Ha, ha - as mentioned in the recent detailing cheats thread.

I've got away with just cleaning the alloys and dressing the tyres only - yet my peeps insist I've cleaned the whole car 

Zaino Z-16 in the summer

Gtechniq T1 in the winter.

I'm gonna try some Autosmart Highstyle, which could eclipse them both.


----------



## Rabidracoon28 (May 31, 2012)

Car Plan Flash Dash applicator sponges, 74p from Asdas

great finish, no sling whatsoever and pretty durable so far (been on a week)


----------



## Guitarjon (Jul 13, 2012)

Well I took a picture today to show how well it's holding up.
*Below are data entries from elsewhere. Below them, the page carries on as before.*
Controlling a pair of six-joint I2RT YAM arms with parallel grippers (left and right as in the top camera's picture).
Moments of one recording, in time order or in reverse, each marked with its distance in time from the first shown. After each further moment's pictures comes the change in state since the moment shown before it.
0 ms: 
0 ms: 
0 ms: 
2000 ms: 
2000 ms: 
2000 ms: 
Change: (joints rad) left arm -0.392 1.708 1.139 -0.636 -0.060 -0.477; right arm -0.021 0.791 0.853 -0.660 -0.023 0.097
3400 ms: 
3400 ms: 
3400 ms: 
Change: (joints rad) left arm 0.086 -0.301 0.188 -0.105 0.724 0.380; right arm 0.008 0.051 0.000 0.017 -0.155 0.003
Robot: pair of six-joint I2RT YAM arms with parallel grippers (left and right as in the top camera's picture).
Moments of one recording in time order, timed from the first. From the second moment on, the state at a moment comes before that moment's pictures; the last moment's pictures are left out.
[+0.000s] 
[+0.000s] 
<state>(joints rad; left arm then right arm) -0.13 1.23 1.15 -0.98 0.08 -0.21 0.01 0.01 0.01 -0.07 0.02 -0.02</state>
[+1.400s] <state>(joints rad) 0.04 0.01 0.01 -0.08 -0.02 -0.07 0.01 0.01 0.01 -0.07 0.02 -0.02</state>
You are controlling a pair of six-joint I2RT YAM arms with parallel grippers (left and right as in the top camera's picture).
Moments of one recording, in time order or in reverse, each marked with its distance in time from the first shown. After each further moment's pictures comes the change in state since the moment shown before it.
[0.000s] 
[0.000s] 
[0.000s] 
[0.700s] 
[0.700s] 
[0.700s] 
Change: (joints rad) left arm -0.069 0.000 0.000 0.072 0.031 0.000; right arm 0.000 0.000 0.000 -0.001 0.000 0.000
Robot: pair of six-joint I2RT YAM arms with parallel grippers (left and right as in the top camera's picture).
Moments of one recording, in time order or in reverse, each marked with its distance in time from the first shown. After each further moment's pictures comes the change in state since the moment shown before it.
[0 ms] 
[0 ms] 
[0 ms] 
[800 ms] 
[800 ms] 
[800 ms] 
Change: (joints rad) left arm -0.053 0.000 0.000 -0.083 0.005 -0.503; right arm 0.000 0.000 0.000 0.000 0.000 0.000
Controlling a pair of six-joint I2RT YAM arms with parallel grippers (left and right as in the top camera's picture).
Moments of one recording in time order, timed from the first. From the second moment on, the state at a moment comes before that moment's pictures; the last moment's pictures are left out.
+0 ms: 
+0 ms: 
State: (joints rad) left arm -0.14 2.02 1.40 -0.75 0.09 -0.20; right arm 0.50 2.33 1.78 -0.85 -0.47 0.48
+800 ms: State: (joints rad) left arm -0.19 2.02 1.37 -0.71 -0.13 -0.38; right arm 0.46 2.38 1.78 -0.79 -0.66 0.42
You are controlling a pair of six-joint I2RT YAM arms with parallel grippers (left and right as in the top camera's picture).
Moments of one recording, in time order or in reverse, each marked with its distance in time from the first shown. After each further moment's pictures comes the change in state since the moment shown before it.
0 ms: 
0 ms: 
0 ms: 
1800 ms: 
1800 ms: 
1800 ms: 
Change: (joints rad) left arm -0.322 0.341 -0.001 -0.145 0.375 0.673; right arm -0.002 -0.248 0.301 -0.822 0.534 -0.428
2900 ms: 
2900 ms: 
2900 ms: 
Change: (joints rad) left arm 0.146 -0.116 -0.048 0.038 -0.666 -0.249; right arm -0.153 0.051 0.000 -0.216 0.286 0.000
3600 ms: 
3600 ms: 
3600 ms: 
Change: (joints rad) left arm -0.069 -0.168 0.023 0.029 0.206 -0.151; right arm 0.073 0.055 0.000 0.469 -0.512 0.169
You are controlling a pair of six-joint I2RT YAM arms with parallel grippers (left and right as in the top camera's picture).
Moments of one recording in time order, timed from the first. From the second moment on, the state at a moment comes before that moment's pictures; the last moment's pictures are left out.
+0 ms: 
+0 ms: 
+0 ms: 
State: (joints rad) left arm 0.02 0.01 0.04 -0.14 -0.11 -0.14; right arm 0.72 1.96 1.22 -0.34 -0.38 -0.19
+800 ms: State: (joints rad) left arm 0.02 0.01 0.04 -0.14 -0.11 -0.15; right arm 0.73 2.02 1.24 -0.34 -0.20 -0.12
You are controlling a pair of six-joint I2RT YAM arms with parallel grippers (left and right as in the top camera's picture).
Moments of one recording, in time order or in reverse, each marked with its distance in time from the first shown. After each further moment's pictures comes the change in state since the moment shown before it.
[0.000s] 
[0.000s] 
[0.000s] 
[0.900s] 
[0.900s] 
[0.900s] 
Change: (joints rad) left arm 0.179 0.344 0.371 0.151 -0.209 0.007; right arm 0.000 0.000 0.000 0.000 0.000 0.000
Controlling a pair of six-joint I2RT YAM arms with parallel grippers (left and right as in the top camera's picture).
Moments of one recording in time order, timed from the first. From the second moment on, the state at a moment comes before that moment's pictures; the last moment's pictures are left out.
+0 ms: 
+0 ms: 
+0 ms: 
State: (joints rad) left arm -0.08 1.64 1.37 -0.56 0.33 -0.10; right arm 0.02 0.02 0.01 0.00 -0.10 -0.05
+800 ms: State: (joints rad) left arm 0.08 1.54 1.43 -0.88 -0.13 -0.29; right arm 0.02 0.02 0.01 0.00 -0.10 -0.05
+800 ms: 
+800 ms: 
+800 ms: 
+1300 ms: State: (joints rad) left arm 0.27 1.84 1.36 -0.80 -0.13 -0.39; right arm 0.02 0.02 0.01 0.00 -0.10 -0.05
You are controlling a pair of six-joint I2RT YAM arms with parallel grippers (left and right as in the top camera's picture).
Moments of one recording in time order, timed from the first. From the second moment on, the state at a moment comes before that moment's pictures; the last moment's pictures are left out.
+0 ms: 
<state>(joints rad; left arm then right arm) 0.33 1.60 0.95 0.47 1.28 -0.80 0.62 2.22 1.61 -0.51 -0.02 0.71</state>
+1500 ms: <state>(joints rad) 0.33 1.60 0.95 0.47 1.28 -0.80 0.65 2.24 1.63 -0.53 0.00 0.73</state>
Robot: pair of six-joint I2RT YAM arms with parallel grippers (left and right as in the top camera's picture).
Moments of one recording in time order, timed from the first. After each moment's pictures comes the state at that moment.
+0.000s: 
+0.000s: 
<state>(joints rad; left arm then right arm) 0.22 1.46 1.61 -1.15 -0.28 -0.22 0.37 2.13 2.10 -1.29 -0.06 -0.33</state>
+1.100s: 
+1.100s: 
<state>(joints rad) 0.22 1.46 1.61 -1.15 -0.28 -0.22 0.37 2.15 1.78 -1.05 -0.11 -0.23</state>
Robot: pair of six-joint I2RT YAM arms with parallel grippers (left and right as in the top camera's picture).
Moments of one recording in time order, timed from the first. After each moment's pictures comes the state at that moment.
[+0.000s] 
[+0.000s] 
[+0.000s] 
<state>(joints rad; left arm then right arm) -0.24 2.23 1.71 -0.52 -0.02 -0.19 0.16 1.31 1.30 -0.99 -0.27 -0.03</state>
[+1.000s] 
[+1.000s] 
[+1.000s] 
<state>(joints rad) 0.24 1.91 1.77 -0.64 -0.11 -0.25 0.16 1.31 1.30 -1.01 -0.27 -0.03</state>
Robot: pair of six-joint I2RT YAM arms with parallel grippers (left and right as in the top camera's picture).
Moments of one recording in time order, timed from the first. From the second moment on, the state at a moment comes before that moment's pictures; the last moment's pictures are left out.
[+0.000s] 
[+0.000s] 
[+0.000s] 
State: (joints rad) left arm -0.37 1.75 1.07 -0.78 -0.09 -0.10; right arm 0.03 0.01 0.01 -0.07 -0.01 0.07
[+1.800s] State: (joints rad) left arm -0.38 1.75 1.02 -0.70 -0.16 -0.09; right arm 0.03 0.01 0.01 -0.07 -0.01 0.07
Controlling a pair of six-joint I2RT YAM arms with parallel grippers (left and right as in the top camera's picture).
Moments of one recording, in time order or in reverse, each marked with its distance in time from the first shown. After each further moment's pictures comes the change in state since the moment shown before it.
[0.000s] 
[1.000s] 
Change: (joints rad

Don't really do it justice as I was taking pictures whilst he car was having its aircon topped up and tried to do it without looking like a weirdo at he garage.










I don't know what you guys feel but so many tyre shines just seem to last a matt of days. I have driven about 100 miles now and they are still as clean and shiney as hey were when I applied it.

Your right about just cleaning the tyres. Main thing that makes the car 'look' clean.


----------



## Tristude14 (Jul 10, 2012)

Hey guys, I have been using Optimum tire shine for the last year or so and find this product can be easily applied, darkens the tire (low gloss) and lasts weeks on end. I live in Florida, which gets pounded with rain and sun (heat) constantly. 

I have just received some Auto Finesse Satin and can not wait to try it out soon!

I have no affiliations with any companies mentioned.


----------